## YOUR INSTRUCTIONS
Output the lines below exactly, please, from the first line until the line with "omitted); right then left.", counting both.

## GIVEN MATERIAL
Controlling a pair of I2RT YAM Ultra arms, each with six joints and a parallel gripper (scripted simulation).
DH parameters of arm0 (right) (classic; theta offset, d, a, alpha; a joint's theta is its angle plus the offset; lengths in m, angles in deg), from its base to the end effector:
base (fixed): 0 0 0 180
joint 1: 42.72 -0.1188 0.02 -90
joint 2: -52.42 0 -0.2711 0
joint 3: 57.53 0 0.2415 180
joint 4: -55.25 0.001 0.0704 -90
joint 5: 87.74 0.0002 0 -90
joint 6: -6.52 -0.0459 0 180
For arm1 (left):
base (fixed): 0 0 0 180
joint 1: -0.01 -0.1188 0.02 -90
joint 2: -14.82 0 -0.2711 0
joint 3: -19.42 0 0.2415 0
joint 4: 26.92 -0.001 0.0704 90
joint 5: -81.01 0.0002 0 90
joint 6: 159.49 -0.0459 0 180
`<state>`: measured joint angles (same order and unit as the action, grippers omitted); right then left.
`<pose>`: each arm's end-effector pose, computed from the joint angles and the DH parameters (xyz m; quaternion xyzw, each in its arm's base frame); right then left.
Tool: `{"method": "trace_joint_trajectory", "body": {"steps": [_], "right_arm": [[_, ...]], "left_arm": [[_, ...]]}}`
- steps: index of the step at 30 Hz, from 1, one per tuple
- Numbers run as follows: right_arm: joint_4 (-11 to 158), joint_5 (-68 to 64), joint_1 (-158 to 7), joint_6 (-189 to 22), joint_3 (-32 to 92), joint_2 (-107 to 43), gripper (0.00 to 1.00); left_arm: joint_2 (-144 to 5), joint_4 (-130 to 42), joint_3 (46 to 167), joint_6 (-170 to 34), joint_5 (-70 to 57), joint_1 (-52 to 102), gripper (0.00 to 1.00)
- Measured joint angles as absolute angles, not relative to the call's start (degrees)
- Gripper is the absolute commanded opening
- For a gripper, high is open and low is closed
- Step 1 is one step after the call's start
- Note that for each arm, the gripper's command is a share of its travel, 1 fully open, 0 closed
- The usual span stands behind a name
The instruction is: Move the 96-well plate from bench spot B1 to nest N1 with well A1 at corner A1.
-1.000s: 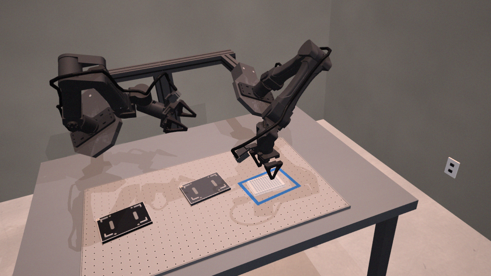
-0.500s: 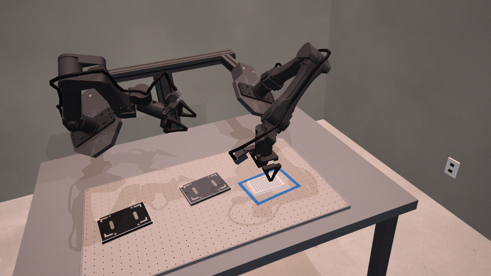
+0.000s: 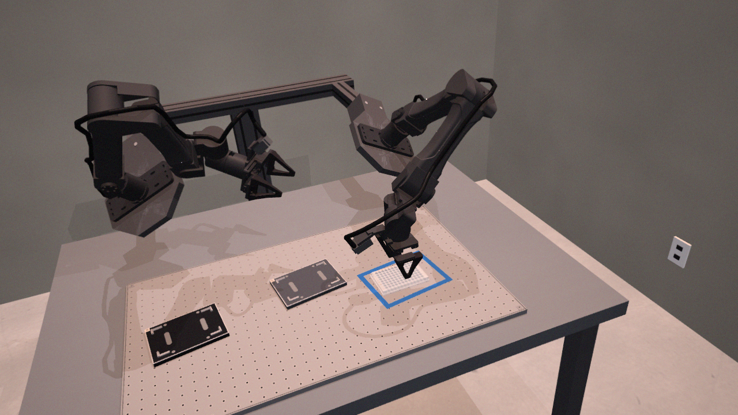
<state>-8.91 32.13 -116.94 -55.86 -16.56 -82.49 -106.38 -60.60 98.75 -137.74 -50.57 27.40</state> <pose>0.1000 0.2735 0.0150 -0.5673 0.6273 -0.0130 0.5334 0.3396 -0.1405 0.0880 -0.6573 -0.6558 -0.3710 0.0127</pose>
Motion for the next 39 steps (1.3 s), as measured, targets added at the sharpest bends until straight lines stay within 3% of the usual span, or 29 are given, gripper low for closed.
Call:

## SOLUTION
Controlling a pair of I2RT YAM Ultra arms, each with six joints and a parallel gripper (scripted simulation).
DH parameters of arm0 (right) (classic; theta offset, d, a, alpha; a joint's theta is its angle plus the offset; lengths in m, angles in deg), from its base to the end effector:
base (fixed): 0 0 0 180
joint 1: 42.72 -0.1188 0.02 -90
joint 2: -52.42 0 -0.2711 0
joint 3: 57.53 0 0.2415 180
joint 4: -55.25 0.001 0.0704 -90
joint 5: 87.74 0.0002 0 -90
joint 6: -6.52 -0.0459 0 180
For arm1 (left):
base (fixed): 0 0 0 180
joint 1: -0.01 -0.1188 0.02 -90
joint 2: -14.82 0 -0.2711 0
joint 3: -19.42 0 0.2415 0
joint 4: 26.92 -0.001 0.0704 90
joint 5: -81.01 0.0002 0 90
joint 6: 159.49 -0.0459 0 180
`<state>`: measured joint angles (same order and unit as the action, grippers omitted); right then left.

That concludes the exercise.